*** Opening Task data ***

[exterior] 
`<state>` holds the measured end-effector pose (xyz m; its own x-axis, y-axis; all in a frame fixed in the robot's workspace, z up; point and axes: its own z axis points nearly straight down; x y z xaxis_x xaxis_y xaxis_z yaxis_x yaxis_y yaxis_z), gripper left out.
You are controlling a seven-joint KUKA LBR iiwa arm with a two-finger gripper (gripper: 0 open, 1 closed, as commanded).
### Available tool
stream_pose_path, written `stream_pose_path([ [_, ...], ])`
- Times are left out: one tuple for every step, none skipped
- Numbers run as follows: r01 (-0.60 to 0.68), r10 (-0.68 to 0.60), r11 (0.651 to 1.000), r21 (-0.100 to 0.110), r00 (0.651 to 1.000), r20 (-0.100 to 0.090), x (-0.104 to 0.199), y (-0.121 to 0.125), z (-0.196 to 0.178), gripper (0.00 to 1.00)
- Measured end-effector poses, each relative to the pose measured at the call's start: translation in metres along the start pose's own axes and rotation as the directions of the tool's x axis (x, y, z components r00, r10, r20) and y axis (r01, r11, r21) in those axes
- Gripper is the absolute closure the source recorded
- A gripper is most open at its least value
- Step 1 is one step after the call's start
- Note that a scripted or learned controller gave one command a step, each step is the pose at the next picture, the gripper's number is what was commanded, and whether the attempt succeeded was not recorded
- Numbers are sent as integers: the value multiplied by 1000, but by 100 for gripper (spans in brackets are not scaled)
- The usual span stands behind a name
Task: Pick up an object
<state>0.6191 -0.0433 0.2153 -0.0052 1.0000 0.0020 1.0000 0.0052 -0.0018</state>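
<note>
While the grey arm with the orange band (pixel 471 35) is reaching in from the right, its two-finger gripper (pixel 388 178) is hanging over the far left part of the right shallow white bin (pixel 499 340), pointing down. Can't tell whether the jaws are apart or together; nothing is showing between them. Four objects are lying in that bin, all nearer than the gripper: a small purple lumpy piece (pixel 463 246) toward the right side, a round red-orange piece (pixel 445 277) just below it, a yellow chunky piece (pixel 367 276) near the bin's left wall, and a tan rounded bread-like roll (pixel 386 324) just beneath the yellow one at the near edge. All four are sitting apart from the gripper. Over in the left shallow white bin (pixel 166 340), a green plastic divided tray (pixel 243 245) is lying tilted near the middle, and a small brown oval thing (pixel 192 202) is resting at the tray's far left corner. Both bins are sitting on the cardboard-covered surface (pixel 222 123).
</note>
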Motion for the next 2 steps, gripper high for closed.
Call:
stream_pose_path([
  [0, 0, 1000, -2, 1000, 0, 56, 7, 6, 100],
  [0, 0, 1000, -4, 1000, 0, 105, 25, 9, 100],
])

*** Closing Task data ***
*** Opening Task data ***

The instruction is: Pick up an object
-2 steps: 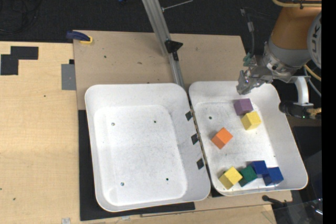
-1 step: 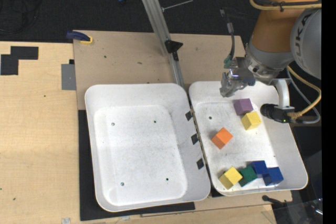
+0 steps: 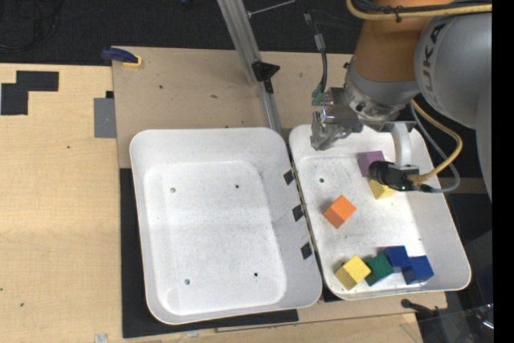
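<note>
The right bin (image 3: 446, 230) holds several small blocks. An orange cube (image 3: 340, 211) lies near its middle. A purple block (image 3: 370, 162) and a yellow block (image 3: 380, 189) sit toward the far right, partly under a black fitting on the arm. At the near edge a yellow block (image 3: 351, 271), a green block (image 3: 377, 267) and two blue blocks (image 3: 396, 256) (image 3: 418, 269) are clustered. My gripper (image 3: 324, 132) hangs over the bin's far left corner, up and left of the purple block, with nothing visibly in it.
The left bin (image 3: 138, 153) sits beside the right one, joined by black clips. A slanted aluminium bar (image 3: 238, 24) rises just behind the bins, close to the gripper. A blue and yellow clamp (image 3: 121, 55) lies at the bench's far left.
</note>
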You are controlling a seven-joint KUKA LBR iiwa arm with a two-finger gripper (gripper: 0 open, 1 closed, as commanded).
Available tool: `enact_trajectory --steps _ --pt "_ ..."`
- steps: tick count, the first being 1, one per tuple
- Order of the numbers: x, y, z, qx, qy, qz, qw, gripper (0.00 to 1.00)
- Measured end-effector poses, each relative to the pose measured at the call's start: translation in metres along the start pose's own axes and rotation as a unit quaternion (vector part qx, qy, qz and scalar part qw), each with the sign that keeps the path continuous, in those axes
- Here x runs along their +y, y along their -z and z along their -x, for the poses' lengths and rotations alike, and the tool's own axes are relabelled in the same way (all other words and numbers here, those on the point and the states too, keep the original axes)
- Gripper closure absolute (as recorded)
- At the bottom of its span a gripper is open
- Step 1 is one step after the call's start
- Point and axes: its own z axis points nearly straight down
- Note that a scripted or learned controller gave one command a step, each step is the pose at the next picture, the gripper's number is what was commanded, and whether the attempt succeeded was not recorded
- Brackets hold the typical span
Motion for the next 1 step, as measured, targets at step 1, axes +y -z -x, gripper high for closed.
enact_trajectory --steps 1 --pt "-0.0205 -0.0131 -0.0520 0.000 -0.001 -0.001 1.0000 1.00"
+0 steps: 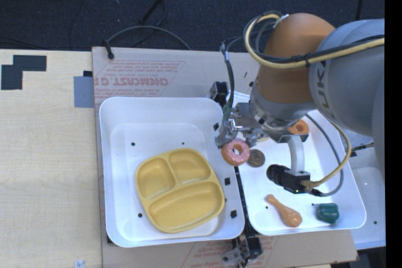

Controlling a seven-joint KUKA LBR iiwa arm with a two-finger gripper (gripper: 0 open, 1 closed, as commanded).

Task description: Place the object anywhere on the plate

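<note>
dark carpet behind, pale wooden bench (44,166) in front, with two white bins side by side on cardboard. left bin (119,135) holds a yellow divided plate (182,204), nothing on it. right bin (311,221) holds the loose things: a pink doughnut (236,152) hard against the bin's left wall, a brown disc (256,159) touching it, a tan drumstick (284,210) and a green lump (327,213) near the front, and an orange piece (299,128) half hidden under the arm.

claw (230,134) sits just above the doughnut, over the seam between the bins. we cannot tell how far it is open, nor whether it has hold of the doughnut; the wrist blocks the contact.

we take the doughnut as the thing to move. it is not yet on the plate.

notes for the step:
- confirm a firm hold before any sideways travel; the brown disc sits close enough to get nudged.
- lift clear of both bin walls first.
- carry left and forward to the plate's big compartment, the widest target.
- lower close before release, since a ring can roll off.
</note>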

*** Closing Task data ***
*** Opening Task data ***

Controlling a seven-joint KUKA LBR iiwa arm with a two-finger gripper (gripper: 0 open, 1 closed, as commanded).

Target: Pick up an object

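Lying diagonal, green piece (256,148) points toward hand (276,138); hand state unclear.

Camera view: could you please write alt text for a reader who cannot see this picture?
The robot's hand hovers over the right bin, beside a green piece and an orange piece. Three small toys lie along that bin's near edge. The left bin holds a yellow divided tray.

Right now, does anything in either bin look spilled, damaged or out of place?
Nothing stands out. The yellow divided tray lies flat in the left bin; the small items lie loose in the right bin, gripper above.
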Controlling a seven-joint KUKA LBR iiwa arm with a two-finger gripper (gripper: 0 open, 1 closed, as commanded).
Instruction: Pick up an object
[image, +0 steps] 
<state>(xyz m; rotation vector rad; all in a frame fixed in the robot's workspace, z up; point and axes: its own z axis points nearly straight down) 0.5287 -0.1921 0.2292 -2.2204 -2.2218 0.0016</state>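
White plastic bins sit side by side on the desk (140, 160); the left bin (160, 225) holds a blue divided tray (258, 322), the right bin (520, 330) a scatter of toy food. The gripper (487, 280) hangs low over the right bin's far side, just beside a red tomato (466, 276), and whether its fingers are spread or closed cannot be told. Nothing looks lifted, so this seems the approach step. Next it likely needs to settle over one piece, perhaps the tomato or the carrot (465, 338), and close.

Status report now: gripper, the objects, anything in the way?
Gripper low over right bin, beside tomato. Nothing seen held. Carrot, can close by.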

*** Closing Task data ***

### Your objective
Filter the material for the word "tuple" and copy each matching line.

### Response for this exercise
- Times are left out: one tuple for every step, none skipped
- steps: tick count, the first being 1, one per tuple

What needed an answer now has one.